Loop through all indices i in nums:
- If bit i in mask is 0 → number not used:
  - Append nums[i] to perm
  - Recurse with mask updated to mark i as used
  - Backtrack: remove the last element from perm
Continue until all permutations are generated.

class Solution:
    def permute(self, nums: List[int]) -> List[List[int]]:
        self.res = []
        self.backtrack([], nums, 0)
        return self.res

    def backtrack(self, perm: List[int], nums: List[int], mask: int):
        if len(perm) == len(nums):
            self.res.append(perm[:])
            return
        for i in range(len(nums)):
            if not (mask & (1 << i)):
                perm.append(nums[i])
                self.backtrack(perm, nums, mask | (1 << i))
                perm.pop()

Time & Space Complexity

Time complexity: $O(n! * n)$
Space complexity: $O(n! * n)$ for the output list.

5. Backtracking (Optimal)

Intuition

This approach generates permutations in-place by swapping elements.

Instead of creating new lists or tracking visited elements, we treat the array as divided into:

Fixed prefix (positions 0 to idx - 1)
Free suffix (positions idx to end)

At each step:

We choose which element should go into position idx.
We do this by swapping every element i ≥ idx with idx.
After placing a number at position idx, we recursively fill the next index.
When recursion returns, we swap back to restore the original list (backtracking).

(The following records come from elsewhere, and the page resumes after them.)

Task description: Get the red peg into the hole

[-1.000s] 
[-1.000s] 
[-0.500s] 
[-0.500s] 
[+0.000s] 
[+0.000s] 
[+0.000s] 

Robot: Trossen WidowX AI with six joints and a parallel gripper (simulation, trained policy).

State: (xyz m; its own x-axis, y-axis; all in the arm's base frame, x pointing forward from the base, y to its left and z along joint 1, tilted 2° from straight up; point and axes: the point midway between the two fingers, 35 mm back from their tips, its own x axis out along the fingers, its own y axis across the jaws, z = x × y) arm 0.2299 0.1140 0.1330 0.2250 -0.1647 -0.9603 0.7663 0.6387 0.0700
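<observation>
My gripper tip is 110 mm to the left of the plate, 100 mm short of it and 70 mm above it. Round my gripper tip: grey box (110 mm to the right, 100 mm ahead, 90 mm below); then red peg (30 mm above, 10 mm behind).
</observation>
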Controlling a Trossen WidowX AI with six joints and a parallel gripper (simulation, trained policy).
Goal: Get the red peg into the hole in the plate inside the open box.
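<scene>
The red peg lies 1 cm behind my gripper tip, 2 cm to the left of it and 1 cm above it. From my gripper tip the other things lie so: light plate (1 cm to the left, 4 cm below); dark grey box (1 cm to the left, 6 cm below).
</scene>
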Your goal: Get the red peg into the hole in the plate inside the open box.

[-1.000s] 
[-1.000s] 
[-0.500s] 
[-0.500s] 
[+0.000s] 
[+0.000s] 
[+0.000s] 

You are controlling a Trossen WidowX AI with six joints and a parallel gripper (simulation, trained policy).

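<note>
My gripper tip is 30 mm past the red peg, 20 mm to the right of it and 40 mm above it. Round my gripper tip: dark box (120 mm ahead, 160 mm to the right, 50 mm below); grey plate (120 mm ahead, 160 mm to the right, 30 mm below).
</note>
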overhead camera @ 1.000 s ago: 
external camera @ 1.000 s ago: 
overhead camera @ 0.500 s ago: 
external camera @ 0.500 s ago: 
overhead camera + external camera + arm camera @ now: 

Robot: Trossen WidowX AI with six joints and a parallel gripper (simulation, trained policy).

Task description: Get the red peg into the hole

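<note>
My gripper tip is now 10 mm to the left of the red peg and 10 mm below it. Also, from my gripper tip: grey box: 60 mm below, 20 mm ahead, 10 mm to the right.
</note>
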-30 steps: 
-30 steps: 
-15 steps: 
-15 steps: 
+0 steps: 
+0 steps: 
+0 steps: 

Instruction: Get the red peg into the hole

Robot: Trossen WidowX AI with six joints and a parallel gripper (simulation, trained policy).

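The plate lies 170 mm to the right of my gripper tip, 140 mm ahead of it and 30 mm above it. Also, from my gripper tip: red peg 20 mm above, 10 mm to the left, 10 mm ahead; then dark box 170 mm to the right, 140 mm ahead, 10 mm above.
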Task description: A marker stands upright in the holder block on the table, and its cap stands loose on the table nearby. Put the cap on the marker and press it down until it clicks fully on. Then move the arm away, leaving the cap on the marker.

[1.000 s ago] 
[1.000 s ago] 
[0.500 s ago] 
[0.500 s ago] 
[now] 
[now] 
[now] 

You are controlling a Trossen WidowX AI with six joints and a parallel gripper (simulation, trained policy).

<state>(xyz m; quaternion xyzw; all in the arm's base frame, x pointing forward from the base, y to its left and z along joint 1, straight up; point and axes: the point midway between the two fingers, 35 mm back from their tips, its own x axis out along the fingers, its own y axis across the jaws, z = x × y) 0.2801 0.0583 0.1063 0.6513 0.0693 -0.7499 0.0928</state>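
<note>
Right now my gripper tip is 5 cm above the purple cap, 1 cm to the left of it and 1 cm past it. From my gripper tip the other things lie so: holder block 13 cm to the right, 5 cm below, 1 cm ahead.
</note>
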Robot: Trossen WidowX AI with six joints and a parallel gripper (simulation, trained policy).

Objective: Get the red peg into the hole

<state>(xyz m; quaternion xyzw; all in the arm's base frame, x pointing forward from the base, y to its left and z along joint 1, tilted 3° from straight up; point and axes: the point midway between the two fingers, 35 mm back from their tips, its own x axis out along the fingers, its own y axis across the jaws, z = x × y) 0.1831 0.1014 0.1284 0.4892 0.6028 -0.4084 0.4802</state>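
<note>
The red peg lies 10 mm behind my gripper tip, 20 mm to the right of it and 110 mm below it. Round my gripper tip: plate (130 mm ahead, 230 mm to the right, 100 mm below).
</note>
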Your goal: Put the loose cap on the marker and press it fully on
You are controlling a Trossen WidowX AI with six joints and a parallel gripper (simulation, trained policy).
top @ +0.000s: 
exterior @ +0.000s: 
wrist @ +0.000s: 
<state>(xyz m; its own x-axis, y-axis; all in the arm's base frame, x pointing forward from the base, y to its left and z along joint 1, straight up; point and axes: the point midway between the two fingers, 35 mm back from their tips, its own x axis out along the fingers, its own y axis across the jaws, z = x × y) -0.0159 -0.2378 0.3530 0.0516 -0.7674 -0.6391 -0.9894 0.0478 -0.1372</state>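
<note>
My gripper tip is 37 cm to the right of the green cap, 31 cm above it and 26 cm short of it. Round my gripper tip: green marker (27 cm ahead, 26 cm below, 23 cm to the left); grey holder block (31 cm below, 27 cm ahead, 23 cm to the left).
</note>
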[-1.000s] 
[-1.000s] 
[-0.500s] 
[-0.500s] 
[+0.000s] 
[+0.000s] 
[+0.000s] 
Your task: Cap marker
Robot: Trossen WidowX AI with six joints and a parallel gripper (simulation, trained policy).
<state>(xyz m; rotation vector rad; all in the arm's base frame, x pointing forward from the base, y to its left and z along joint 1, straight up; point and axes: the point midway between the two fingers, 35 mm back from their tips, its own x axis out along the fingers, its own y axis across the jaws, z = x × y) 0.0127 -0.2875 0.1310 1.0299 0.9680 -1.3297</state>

This gives all permutations efficiently and uses O(1) extra space (besides recursion).

Algorithm

Start backtracking from idx = 0.
If idx == len(nums), we have a full permutation → append a copy to result.
For each index i from idx to end:
- Swap nums[idx] and nums[i]
  (placing nums[i] in the current position)
- Recurse with idx + 1
- Swap back to restore original order (backtracking)
Continue until all permutations are generated.

class Solution:
    def permute(self, nums: List[int]) -> List[List[int]]:
        self.res = []
        self.backtrack(nums, 0)
        return self.res

    def backtrack(self, nums: List[int], idx: int):
        if idx == len(nums):
            self.res.append(nums[:])
            return
        for i in range(idx, len(nums)):
            nums[idx], nums[i] = nums[i], nums[idx]
            self.backtrack(nums, idx + 1)
            nums[idx], nums[i] = nums[i], nums[idx]

Time & Space Complexity

Time complexity: $O(n! * n)$
Space complexity: $O(n! * n)$ for the output list.

Common Pitfalls

Adding Reference Instead of Copy

When a complete permutation is found, you must add a copy of the current permutation list to the result. Adding the reference directly means all entries in the result will point to the same list, which gets modified during backtracking. Always use perm.copy(), new ArrayList<>(perm), or equivalent.

Forgetting to Backtrack

After recursively exploring with an element added to the permutation, you must remove it (backtrack) before trying the next element. Forgetting to pop the element or reset the visited flag results in incomplete exploration of the decision tree and missing permutations.

Inefficient Element Tracking

Using linear search to check if an element is already in the permutation leads to O(n) overhead per check, resulting in O(n! * n^2) time complexity. Using a boolean visited array or bitmask reduces this to O(1) per check, achieving the optimal O(n! * n) complexity.